(Recorded data)
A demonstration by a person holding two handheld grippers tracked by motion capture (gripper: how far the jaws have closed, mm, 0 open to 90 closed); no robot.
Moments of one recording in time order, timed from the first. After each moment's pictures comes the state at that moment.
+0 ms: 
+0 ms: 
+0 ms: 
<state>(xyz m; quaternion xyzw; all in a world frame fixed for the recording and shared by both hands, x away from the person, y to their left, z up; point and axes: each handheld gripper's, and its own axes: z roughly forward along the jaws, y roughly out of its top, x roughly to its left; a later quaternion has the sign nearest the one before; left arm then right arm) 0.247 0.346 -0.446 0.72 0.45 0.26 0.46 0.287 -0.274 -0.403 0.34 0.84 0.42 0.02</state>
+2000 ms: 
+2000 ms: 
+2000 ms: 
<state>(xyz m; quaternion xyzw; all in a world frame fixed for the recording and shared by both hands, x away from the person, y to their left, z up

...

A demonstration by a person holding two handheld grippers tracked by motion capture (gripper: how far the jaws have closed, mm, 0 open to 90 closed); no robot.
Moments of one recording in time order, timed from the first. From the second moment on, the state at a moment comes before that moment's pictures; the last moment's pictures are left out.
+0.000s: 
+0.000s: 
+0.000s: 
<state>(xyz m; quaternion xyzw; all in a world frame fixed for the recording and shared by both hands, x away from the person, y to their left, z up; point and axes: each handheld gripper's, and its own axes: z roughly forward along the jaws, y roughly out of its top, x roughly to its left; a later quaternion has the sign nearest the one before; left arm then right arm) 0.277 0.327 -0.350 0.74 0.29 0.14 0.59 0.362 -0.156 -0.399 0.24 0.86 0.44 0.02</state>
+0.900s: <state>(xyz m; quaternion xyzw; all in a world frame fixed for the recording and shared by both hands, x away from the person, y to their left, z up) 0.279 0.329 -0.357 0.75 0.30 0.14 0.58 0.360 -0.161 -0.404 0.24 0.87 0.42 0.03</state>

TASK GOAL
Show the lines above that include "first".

TASK OUTPUT
Moments of one recording in time order, timed from the first. After each moment's pictures comes the state at that moment.
Moments of one recording in time order, timed from the first. From the second moment on, the state at a moment comes before that moment's pictures; the last moment's pictures are left out.

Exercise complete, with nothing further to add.